The training itself is surprisingly lean: 960 problems, 200 RL iterations, and two NVIDIA H100 GPUs. This is not a $100 million compute project.

The Benchmarks Hold Up

On GPQA Diamond—graduate-level science questions that most frontier models still find genuinely difficult—the RL Conductor hit 87.5%, ahead of Gemini 2.5 Pro’s 84.8%. On AIME 2025, competition mathematics that filters out most AI systems, it reached 93.3% versus GPT-5’s 90.8%. On LiveCodeBench, it sat at state-of-the-art at publication, ahead of OpenAI’s O-series models.

A 3% improvement on hard benchmarks sounds modest. In machine learning, it isn’t. Full model generations—the jump from one major release to the next—often improve by 2 to 4 percentage points on these evaluations. The RL Conductor delivered a generational step without training a new frontier model. And the paper passed ICLR 2026 peer review—this isn’t a company blog post with cherry-picked demos.

Sakana Fugu: The Commercial Product

Sakana AI packaged the RL Conductor research into Sakana Fugu, a beta product that launched April 25, 2026. Two variants: Fugu Mini, optimized for latency, and Fugu Ultra, built for demanding tasks where quality trumps speed.

The developer pitch is clean: the Fugu API is OpenAI-compatible. If you’re already calling GPT, Claude, or Gemini through an API, you swap one endpoint. Fugu handles all coordination transparently—figuring out which model runs which subtask, assembling results. No pipeline rewrite. Access is application-only via sakana.ai, and pricing hasn’t been announced.

The real concern: if Fugu routes your query across GPT-5, Claude Sonnet 4, and Gemini 2.5 Pro, you may be paying for three frontier-model calls per request. The research suggests the Conductor learns to route cheaper models to easier subtasks—but production behavior at scale is still unknown. That’s the honest caveat with any beta that hasn’t published pricing.

Who Built This

Sakana AI was founded in 2023 by David Ha, former head of Google Brain, and Llion Jones—one of the eight co-authors of “Attention Is All You Need,” the 2017 paper that introduced the transformer. The company’s name means “fish” in Japanese, and the founding metaphor is a school of fish forming coherent intelligent behavior from simple individual rules: collective intelligence through coordination, not individual brilliance.

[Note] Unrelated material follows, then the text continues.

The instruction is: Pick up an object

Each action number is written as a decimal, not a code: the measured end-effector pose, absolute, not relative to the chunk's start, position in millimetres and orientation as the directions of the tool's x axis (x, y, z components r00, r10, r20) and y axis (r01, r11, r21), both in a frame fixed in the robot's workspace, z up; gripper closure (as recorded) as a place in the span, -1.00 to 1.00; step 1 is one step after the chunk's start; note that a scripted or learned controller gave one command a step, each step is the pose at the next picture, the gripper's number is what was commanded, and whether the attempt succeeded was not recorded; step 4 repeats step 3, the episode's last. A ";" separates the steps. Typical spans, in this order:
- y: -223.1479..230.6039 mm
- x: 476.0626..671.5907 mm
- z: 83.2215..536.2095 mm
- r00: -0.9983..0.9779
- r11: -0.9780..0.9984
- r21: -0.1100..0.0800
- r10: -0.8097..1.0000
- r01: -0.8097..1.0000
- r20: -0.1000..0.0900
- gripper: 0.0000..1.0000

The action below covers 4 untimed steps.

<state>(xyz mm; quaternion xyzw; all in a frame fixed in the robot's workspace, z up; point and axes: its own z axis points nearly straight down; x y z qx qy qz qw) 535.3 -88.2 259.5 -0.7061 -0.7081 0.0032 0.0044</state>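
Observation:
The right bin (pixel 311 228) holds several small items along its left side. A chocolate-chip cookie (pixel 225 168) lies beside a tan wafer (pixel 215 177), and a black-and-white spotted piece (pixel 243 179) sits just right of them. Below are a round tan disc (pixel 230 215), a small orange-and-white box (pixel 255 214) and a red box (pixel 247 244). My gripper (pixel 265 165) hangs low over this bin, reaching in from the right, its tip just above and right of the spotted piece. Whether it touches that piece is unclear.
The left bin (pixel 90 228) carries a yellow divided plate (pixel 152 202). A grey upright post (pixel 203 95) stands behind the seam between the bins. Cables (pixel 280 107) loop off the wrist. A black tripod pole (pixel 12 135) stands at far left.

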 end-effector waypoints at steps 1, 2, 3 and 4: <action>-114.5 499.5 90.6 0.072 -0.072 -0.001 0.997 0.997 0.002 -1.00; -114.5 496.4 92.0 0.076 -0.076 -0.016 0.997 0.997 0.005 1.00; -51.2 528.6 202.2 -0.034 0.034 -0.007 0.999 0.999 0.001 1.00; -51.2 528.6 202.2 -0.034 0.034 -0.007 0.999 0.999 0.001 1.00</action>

When a co-author of the transformer paper builds a system that wins by not scaling transformers, that’s worth paying attention to.

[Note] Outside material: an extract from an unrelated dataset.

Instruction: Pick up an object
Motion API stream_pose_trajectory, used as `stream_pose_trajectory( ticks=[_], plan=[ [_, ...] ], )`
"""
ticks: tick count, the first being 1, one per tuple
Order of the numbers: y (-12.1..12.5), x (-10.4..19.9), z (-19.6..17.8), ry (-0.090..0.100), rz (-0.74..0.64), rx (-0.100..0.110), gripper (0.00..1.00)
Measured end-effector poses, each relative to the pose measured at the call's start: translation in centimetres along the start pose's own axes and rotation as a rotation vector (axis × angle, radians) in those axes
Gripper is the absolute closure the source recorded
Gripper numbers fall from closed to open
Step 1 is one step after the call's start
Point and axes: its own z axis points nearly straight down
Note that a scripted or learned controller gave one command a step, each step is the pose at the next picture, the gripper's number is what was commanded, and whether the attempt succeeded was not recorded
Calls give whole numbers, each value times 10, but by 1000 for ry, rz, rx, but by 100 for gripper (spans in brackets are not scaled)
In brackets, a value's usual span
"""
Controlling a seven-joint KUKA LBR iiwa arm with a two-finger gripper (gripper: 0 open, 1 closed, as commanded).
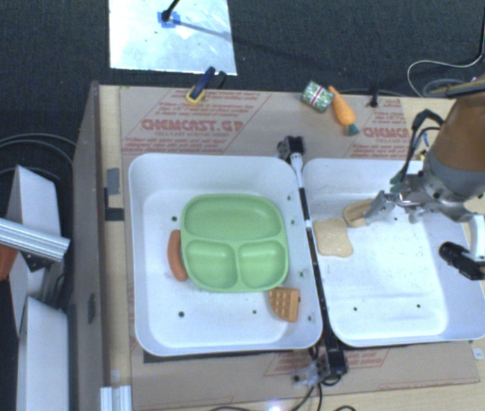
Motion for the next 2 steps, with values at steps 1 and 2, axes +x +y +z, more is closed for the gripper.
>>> stream_pose_trajectory(
  ticks=[1, 2],
  plan=[
    [6, 43, 51, 0, 0, 0, 0],
    [61, -7, 51, -1, 0, -6, 0]
  ],
)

What This Means for Developers Building with AI

Developers spent the first half of 2026 wiring together multi-agent pipelines by hand—deciding which model handles which step, who verifies whose output, what gets passed where. It’s brittle, intuition-driven work. The RL Conductor suggests orchestration itself is a learnable skill: train a small model on the coordination task with RL, and it discovers routing strategies that humans wouldn’t engineer.

Multi-agent AI isn’t a fringe experiment. In Q1 2026, over 2.4 billion API calls per week flowed through multi-agent orchestration frameworks, according to market analysis. The question for most teams has been how to manage coordination complexity as agent counts scale. A trainable orchestrator changes the calculation.

The broader point: the race for bigger models and longer context windows is real, but it may not be the highest-leverage bet. A well-trained 7B orchestrator, working across the best frontier models available via API, can outperform any of those models acting alone. If Fugu’s production system holds up to its research benchmarks, multi-agent orchestration stops being an engineering problem and becomes a model capability—one that improves with better training data, not just more compute.

The question shifts from “which model should I use?” to “do I have an orchestrator that knows how to use all of them?”